* [EXERCISE DESCRIPTION] Going through the entries below, count each line that holds "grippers" and give only the total.

◇ ◇ ◇ ◇ ◇

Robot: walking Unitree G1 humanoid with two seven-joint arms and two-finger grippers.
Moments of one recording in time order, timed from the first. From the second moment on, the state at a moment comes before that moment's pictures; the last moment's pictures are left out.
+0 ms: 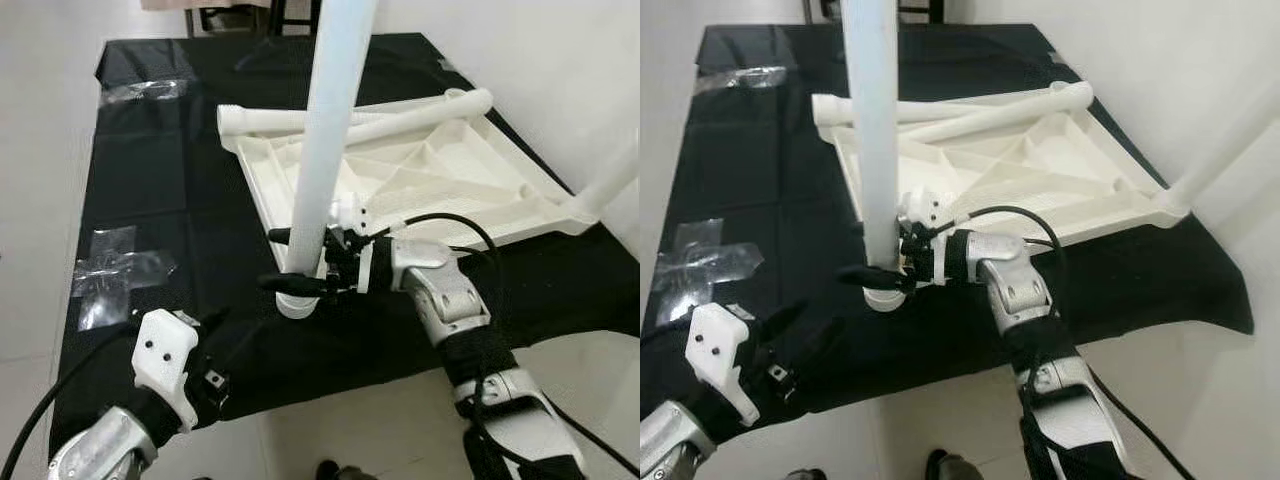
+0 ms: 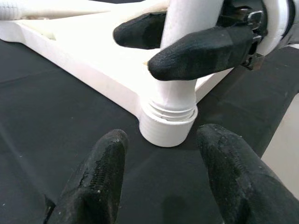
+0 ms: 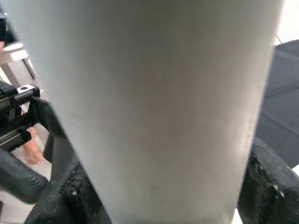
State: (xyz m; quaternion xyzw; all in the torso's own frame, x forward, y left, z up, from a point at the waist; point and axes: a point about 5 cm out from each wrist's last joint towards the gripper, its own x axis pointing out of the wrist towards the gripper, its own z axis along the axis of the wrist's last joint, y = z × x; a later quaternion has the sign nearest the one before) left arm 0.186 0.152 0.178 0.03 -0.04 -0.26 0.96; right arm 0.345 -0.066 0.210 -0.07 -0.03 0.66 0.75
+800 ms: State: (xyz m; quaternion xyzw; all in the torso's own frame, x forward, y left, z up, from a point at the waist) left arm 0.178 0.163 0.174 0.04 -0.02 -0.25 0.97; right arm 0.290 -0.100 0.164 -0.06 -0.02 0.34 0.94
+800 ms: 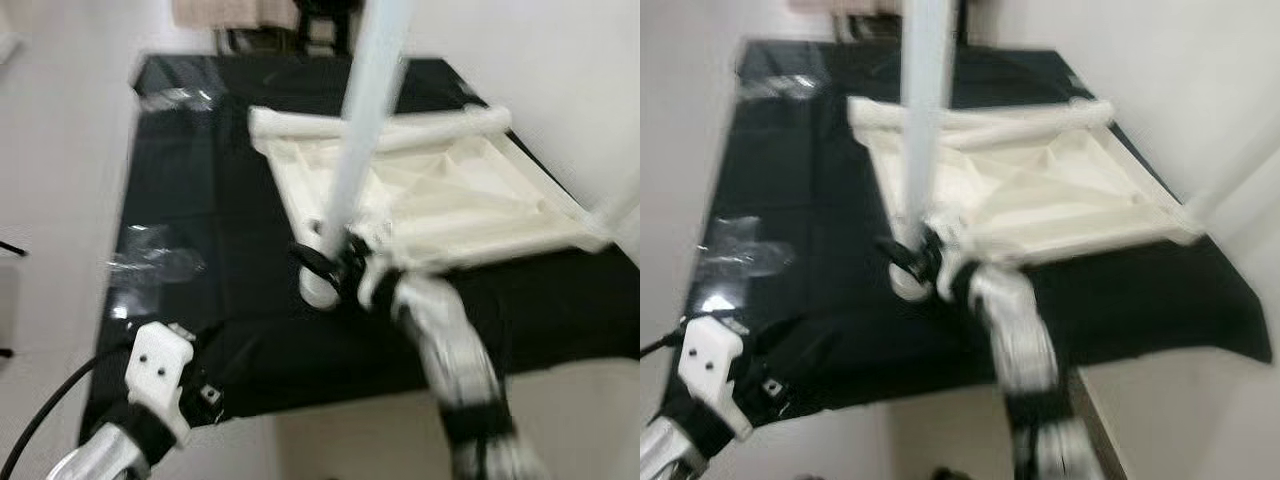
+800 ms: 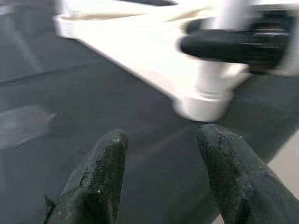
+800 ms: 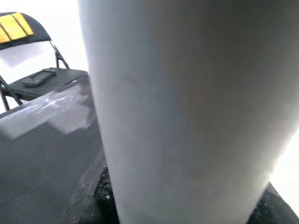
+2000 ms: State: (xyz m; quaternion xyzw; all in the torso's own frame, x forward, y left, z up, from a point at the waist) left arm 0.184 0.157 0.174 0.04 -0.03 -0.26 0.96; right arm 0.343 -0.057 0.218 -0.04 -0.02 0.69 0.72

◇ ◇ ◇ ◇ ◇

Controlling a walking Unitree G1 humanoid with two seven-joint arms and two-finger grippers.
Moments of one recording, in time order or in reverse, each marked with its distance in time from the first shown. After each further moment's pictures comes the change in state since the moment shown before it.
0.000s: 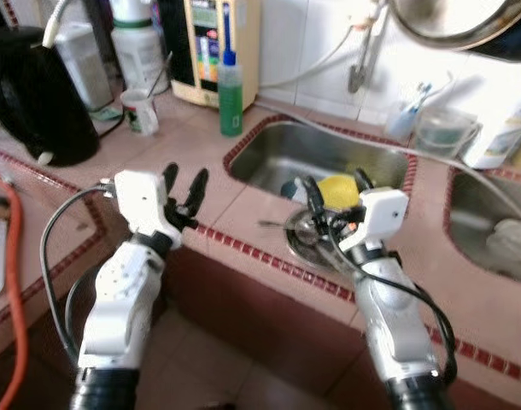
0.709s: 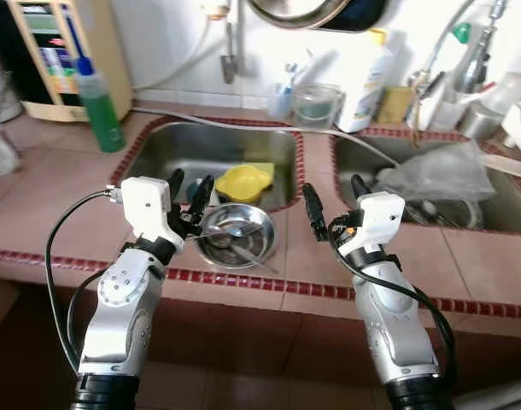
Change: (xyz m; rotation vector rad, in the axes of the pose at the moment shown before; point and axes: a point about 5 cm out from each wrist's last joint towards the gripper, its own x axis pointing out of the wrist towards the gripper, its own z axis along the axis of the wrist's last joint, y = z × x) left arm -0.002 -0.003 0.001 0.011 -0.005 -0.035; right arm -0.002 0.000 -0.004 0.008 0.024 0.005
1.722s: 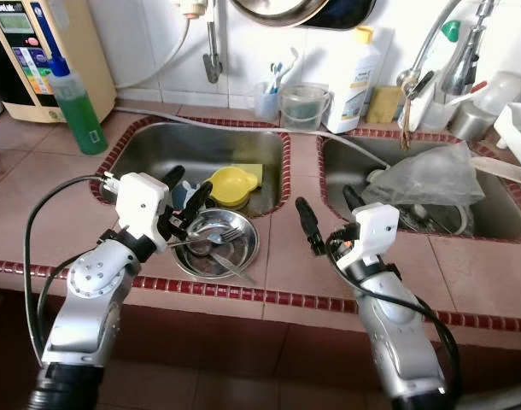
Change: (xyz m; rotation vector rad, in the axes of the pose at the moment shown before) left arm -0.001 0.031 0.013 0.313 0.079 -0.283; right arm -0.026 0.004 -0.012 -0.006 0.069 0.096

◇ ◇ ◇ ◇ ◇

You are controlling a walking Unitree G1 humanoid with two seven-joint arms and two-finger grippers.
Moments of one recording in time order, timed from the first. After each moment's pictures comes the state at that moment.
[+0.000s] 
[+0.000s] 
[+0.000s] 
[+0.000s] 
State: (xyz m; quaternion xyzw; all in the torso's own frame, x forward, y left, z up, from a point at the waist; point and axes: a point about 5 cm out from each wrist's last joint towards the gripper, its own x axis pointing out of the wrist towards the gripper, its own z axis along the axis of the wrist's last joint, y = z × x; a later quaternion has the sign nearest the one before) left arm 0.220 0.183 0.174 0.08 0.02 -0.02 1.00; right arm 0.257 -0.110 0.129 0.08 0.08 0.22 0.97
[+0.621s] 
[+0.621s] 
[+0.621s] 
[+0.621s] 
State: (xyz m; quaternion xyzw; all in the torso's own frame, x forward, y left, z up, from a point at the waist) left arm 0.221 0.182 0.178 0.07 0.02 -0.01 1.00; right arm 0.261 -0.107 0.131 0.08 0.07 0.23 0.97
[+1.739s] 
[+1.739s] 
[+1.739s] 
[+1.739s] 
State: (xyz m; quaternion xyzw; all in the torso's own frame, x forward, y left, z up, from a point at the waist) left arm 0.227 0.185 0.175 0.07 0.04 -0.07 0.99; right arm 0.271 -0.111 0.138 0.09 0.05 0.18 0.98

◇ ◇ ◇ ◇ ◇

* [SOLUTION BELOW] 3